Peptide-mediated enhanced adhesion to fibronectin boosts the functionality of MSCs.
Fibronectin (FN) is one of the extra-cellular matrix proteins critically involved in HSC-MSC communication [28]. First, I examined whether TGFβ1 enhances the secretion of cellular fibronectin in the BMSCs. When the control and TGF-treated BMSCs were immuno-stained with an antibody to cellular fibronectin (Sigma), I found that the BMSC*TGF exhibited a denser meshwork of cellular fibronectin on them when compared to the control BMSCs (Fig. S1a). Use of monensin (Sigma, 2 µM, added 1 hr. before TGF) to block trans-Golgi transport to visualize intracellular proteins [29] before the addition of TGFβ1 facilitated the detection of intracellular FN secreted by the BMSCs secreted FN in response to TGFβ1(Fig. S1a, lower panels).
Then I examined the effect of applying a bioactive FN-adhesion-promoting peptide (Bachem) on the BMSCs’ hematopoiesis-supportive ability. I found that the MNCs interacting with the BMSCs primed with FN-adhesion promoting peptide (BMSC*FN-pep; overnight treatment) produced a significantly higher number of CFU than those interacting with the control BMSCs (Fig. 3a).

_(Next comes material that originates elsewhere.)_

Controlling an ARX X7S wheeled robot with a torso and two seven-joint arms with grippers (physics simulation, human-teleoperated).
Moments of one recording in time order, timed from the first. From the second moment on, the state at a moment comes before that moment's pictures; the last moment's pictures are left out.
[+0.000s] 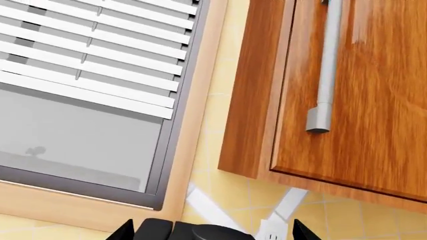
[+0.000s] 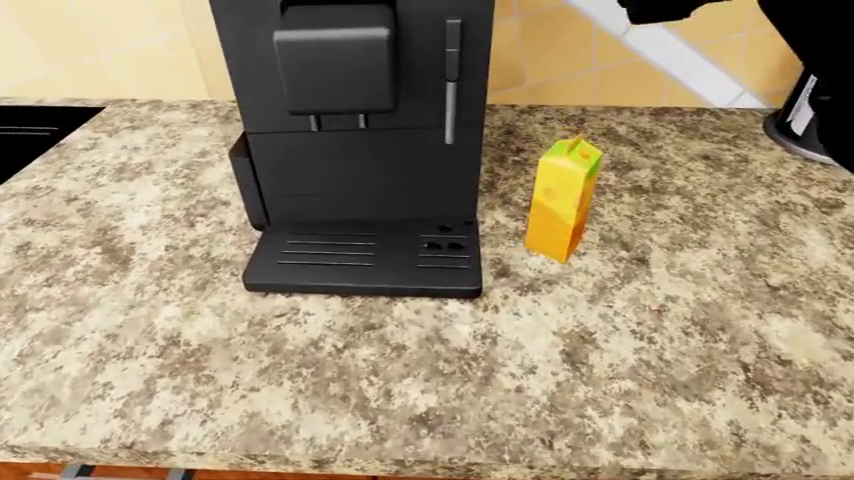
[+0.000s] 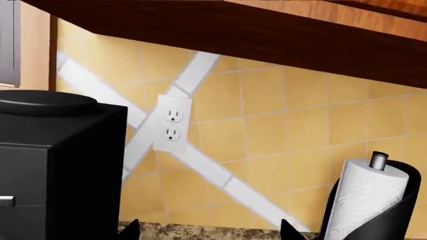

These data suggested that promoting the adhesion of BMSCs to FN enhances their hematopoiesis-supportive ability significantly. The octapeptide used in this study contains sequences from the heparin-binding domain of fibronectin, and it is a potent inducer of focal adhesion formation. Focal adhesions connect the cells to the ECM molecules so that extra-cellular signals get transmitted inside cells. These adhesions also regulate the osteoblastic differentiation of the MSCs [30]. Since osteoblasts support hematopoiesis [31,32], it will be interesting to identify whether HSC-supportive osteoblastic genes get quickly activated by this peptide in the BMSCs (≤ 18 hrs.).
The binding of exogenous RGD peptides elevates intracellular calcium and initiates downstream integrin-mediated signaling [33]. These peptides also enhance the attachment of cells to various ECM components like fibronectin [34]. Since cyclic RGD is more stable in solution than the linear one [35], I treated the BMSCs with cyclic RGD peptide (Bachem; 10µg) overnight. As seen in Fig. 3b, the cells interacting with cyclo-RGD-primed BMSCs also gave a significantly higher number of colonies than their control counterparts. RGD is the principal integrin-binding domain present within several ECM proteins and thus can bind to multiple integrin species. The use of RGD, instead of the native ECM molecules, reduces the risk of immunological reactivity or pathogen transfer associated with the ECM proteins derived from animals or cadavers. Also, synthesizing RGD peptides is relatively inexpensive, which would be advantageous in clinical settings. Coupling of such bioactive peptides with various biomaterials might be more effective in priming the BMSCs.
My data underscore the importance of FN-mediated adhesions of BMSCs in their hematopoiesis-supportive ability.